(Brief):
Print this span of the material below exactly: the line with "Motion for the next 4", the line with "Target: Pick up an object", and every line between them, but nothing else.

(Input data):

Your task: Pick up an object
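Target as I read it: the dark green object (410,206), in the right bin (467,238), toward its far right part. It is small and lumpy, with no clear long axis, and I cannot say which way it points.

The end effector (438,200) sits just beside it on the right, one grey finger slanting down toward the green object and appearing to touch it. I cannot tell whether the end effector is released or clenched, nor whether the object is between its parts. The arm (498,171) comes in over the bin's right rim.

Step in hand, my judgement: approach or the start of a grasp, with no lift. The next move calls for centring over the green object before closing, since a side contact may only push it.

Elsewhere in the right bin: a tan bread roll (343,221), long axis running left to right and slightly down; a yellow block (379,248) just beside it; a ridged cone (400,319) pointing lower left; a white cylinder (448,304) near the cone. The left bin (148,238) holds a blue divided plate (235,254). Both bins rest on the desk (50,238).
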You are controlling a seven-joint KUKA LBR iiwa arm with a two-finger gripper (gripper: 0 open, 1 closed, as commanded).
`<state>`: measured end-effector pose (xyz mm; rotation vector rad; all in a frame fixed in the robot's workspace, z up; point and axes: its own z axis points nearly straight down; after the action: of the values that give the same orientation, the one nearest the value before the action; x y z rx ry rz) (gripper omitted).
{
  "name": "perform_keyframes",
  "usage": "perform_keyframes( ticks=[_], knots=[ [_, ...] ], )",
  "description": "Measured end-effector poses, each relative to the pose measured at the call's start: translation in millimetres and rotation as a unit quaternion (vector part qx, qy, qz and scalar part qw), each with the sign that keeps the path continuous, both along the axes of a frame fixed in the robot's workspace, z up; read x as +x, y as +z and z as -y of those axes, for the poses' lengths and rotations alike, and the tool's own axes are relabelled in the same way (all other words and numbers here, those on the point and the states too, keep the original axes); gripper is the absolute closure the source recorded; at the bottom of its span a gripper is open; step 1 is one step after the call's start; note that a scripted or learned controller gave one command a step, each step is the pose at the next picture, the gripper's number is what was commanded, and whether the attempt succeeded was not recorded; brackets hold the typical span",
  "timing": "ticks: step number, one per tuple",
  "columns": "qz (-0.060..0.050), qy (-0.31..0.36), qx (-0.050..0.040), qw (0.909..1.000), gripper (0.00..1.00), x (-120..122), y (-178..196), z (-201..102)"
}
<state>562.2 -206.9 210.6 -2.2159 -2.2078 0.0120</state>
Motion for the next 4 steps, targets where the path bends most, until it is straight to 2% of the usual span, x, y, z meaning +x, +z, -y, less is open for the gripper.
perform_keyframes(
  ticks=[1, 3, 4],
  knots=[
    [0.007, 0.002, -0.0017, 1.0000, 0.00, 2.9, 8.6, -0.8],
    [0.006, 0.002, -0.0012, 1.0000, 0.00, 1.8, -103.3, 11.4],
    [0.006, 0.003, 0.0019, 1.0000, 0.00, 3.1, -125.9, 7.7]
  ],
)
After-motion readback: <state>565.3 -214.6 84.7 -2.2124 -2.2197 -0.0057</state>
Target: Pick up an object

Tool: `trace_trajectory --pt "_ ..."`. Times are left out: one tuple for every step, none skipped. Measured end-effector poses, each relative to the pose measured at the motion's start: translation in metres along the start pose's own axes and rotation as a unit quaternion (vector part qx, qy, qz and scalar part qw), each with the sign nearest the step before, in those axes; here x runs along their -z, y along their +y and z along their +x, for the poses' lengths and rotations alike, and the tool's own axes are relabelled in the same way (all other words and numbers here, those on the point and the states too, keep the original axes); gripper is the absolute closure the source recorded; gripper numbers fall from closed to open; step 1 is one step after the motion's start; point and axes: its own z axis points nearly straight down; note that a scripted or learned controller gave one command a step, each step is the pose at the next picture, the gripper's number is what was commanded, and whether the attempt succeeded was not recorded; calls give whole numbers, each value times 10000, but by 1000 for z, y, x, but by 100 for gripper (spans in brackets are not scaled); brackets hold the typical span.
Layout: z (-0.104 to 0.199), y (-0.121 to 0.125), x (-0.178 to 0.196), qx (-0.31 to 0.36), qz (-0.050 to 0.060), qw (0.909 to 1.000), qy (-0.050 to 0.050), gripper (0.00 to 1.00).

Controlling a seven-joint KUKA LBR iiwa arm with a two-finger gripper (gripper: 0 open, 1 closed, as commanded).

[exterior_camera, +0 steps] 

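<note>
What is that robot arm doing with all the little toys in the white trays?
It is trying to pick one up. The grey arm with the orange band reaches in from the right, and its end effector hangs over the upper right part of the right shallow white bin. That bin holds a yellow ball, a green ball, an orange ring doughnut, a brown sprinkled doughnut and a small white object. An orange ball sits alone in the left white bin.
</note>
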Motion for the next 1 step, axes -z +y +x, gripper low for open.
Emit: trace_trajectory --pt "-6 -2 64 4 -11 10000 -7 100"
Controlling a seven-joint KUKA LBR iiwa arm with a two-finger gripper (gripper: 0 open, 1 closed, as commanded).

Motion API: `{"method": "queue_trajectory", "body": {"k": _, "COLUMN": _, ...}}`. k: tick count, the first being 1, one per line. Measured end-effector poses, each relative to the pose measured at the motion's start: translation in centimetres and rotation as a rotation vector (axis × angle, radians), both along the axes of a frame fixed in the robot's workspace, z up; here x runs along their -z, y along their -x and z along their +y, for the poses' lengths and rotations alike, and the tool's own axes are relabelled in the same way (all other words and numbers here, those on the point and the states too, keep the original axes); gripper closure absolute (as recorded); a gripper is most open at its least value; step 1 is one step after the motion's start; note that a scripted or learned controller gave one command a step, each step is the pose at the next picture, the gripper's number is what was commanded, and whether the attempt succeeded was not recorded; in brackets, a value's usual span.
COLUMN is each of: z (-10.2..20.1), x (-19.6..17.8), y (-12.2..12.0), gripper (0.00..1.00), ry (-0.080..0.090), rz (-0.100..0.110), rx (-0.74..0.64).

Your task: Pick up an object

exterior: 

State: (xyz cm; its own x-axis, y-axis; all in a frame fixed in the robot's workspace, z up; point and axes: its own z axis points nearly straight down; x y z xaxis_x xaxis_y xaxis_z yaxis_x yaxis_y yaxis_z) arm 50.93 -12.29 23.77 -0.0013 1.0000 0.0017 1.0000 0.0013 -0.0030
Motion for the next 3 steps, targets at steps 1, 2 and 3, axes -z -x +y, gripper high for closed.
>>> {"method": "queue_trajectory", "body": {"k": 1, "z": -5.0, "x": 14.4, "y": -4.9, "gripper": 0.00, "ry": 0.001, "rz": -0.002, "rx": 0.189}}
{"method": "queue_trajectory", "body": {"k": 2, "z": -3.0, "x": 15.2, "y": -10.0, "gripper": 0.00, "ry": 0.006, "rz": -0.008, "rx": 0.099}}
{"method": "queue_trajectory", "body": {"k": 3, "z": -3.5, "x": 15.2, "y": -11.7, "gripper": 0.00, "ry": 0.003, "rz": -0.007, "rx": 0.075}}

(Your response):
Motion for the next 4 steps, targets where the path bends most, until it is straight to 2% of the usual span, x, y, z meaning +x, +z, -y, less is open for the gripper.
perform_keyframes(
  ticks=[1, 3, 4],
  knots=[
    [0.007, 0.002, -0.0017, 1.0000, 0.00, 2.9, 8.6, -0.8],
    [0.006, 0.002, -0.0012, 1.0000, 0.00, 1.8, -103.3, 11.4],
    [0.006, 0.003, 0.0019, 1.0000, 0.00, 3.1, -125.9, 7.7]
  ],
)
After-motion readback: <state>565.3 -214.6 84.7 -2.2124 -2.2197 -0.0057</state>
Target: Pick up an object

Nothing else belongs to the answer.